Dataset records
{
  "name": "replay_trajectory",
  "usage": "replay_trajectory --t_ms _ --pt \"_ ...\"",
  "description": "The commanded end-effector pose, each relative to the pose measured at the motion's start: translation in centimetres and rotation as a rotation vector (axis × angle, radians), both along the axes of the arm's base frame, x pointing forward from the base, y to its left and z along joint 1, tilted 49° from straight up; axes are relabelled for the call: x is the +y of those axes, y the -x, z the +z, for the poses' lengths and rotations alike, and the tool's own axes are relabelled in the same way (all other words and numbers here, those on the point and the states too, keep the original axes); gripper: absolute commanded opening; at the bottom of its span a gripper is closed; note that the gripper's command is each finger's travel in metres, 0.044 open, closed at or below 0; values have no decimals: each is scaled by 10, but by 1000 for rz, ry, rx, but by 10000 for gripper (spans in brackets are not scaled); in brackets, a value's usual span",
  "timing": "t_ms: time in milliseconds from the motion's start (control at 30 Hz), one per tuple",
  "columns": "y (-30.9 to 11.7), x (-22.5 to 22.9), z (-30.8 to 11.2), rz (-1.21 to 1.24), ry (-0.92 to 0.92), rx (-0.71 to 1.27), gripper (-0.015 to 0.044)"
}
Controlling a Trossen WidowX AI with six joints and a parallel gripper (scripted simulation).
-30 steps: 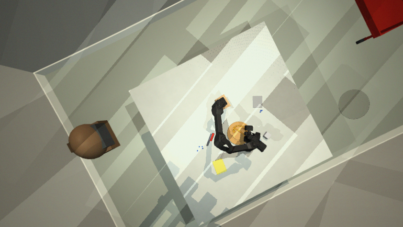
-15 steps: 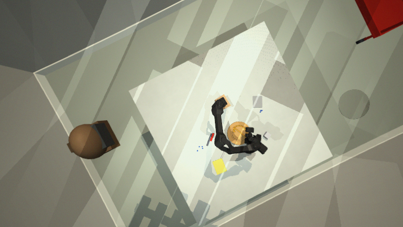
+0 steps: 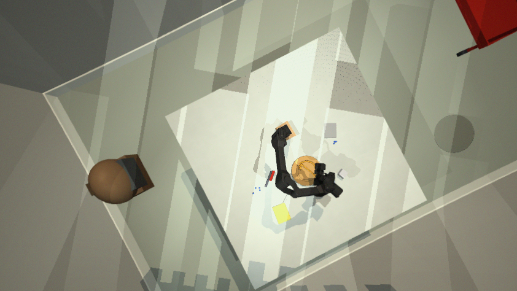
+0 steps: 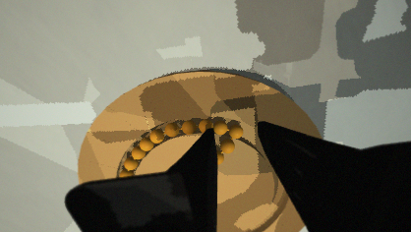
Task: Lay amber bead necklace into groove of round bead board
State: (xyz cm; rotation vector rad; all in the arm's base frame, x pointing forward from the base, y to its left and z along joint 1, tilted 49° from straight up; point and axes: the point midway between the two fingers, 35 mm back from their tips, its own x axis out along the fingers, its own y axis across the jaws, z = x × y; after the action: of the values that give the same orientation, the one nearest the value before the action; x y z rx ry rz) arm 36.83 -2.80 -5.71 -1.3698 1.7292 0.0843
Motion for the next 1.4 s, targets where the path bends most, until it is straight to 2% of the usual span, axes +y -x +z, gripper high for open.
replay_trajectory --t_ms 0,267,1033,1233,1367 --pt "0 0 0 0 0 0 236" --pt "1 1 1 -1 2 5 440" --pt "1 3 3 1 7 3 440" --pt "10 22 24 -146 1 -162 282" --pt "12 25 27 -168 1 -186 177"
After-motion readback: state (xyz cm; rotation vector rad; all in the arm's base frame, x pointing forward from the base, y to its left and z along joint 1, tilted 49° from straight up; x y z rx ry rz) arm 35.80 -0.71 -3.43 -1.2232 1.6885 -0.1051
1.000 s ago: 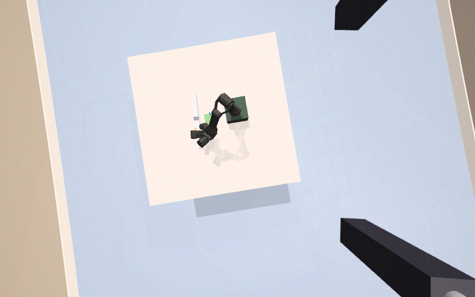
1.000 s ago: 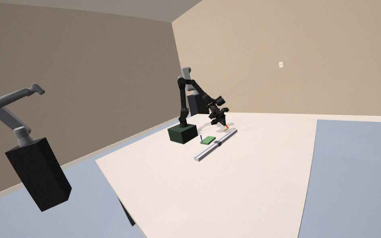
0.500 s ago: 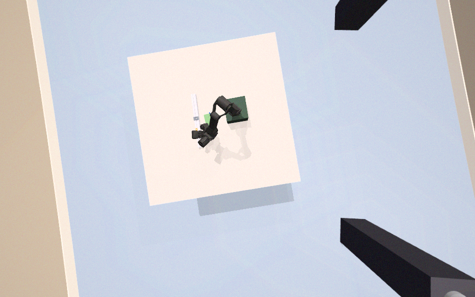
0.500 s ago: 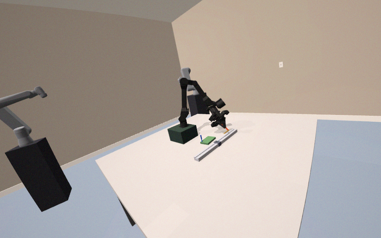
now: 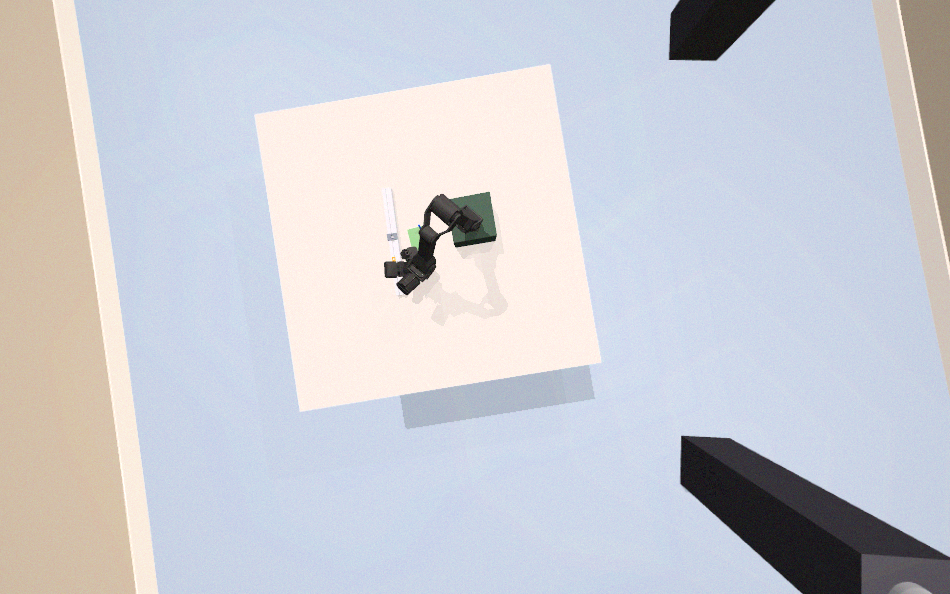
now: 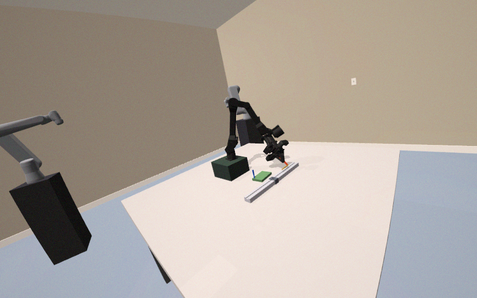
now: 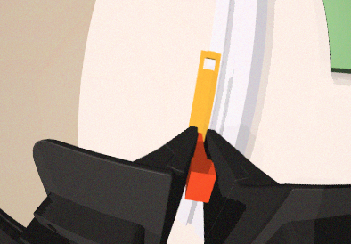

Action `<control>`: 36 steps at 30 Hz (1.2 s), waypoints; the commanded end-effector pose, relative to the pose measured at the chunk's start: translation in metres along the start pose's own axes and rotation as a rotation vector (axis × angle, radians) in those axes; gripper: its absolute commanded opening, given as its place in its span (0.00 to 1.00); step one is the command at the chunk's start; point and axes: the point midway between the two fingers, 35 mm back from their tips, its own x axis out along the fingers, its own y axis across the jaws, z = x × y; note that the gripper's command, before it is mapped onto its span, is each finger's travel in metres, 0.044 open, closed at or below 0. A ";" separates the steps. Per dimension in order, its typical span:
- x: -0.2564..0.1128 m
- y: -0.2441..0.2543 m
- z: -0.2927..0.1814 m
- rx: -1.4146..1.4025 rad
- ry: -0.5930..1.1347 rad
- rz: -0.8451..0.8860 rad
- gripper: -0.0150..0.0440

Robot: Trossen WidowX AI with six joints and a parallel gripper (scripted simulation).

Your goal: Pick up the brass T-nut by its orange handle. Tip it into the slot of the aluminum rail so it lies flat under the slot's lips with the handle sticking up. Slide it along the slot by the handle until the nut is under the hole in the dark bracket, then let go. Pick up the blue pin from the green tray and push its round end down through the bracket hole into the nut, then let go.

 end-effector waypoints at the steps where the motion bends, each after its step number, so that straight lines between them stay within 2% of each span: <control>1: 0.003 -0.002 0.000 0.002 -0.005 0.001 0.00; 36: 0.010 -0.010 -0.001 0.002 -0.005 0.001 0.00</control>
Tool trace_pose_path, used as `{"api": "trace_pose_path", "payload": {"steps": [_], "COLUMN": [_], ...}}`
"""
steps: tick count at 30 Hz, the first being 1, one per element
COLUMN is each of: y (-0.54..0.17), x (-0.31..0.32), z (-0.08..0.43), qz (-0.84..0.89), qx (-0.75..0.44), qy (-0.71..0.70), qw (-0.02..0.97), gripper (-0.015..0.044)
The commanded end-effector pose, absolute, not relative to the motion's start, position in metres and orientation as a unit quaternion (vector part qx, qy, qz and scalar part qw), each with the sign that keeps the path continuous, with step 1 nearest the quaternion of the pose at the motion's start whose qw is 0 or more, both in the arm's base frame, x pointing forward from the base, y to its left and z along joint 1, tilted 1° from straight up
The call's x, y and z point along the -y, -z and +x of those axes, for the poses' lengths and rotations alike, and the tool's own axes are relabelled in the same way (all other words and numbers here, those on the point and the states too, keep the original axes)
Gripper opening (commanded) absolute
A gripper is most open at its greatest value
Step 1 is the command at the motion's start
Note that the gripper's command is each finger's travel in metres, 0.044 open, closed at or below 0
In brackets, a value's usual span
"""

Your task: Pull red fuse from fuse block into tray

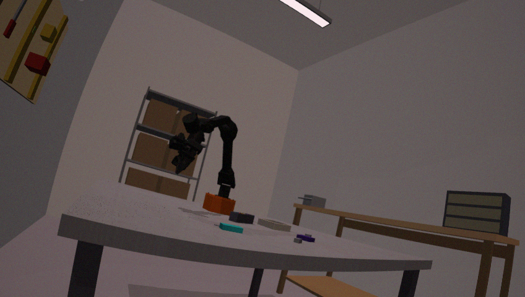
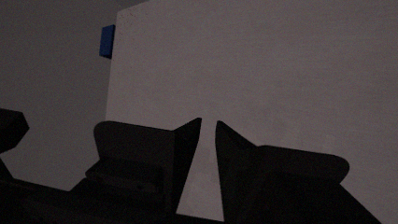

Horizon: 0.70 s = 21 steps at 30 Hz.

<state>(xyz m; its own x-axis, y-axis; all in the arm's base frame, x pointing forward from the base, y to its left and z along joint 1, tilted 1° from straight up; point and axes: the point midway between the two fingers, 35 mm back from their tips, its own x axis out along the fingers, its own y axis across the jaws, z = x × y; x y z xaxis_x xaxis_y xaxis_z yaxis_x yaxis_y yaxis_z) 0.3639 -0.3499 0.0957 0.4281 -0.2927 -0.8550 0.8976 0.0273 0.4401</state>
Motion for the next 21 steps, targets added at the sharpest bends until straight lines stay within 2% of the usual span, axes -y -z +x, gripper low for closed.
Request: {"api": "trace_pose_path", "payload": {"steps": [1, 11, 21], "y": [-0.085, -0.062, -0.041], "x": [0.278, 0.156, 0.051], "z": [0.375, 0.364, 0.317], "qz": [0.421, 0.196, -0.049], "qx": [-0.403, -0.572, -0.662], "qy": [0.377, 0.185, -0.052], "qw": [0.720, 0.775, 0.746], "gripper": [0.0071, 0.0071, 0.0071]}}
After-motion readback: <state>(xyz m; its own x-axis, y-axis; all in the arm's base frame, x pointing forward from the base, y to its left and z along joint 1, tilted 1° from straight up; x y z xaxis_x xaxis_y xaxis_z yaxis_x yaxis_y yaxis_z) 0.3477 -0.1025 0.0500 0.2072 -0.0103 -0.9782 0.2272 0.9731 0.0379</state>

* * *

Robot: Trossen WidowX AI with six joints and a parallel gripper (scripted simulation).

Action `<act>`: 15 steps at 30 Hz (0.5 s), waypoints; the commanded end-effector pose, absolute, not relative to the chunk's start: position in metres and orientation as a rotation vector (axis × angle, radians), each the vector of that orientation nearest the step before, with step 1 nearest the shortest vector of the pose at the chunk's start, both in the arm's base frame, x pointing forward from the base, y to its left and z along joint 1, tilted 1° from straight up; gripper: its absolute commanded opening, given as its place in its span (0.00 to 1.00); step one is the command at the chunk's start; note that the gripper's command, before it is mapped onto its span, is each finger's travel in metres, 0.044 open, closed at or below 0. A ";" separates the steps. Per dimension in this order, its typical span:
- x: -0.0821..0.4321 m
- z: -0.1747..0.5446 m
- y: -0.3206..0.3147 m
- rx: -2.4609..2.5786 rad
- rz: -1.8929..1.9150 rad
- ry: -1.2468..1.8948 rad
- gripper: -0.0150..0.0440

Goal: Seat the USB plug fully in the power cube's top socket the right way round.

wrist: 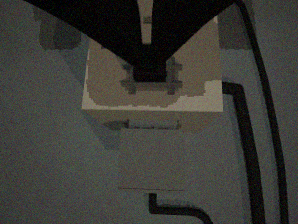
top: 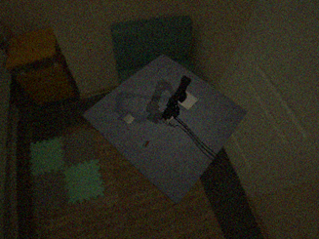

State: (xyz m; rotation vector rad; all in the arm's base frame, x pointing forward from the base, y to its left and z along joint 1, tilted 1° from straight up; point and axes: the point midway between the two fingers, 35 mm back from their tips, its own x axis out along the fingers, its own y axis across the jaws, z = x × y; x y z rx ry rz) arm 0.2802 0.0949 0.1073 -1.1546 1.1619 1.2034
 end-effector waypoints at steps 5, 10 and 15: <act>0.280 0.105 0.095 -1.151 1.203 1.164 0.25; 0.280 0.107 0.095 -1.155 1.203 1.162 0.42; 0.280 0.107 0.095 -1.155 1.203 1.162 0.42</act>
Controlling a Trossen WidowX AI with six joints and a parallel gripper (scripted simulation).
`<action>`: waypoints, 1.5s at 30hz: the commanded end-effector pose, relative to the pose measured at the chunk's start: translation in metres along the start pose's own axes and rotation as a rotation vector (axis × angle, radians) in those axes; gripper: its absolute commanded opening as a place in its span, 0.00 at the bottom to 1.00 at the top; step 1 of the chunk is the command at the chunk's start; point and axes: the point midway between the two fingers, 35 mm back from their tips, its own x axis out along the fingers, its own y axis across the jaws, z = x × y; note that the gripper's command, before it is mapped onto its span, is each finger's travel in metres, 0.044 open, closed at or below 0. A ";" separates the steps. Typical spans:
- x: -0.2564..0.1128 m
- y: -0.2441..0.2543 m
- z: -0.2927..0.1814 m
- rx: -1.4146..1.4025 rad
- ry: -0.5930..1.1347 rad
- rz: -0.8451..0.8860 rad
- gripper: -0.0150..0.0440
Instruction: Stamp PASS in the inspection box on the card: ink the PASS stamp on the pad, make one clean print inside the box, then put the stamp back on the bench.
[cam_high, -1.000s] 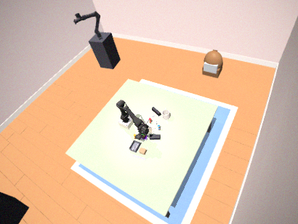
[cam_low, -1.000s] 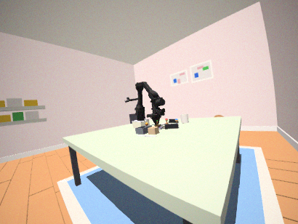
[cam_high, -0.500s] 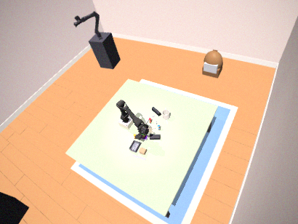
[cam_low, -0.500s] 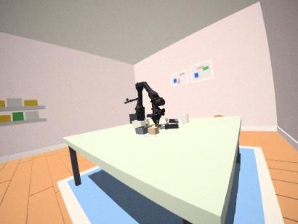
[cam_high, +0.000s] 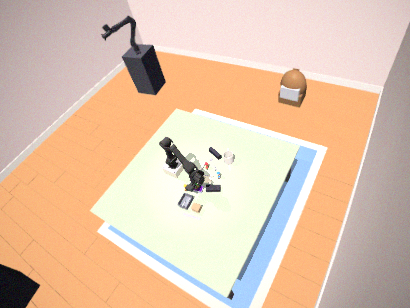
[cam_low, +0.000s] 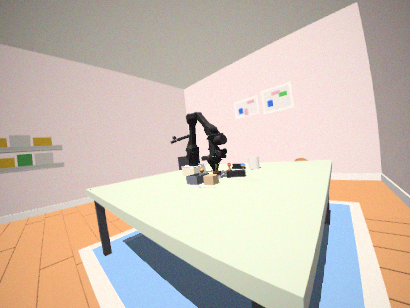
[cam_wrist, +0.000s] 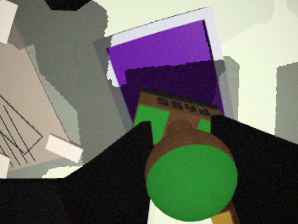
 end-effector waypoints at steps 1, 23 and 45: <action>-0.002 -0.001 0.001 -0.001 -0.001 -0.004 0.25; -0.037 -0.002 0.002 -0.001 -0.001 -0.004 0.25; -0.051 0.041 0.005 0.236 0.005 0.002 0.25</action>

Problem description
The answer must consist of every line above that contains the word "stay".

Result below
 end-effector waypoints at the steps where the motion bends, each after its step number, so that straight lines between them stay within 2% of each span: <control>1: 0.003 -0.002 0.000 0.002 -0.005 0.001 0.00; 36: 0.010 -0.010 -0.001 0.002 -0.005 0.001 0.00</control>
Motion for the next 21 steps, targets added at the sharpest bends until straight lines stay within 2% of the usual span, axes -y -z +x, gripper low for closed.

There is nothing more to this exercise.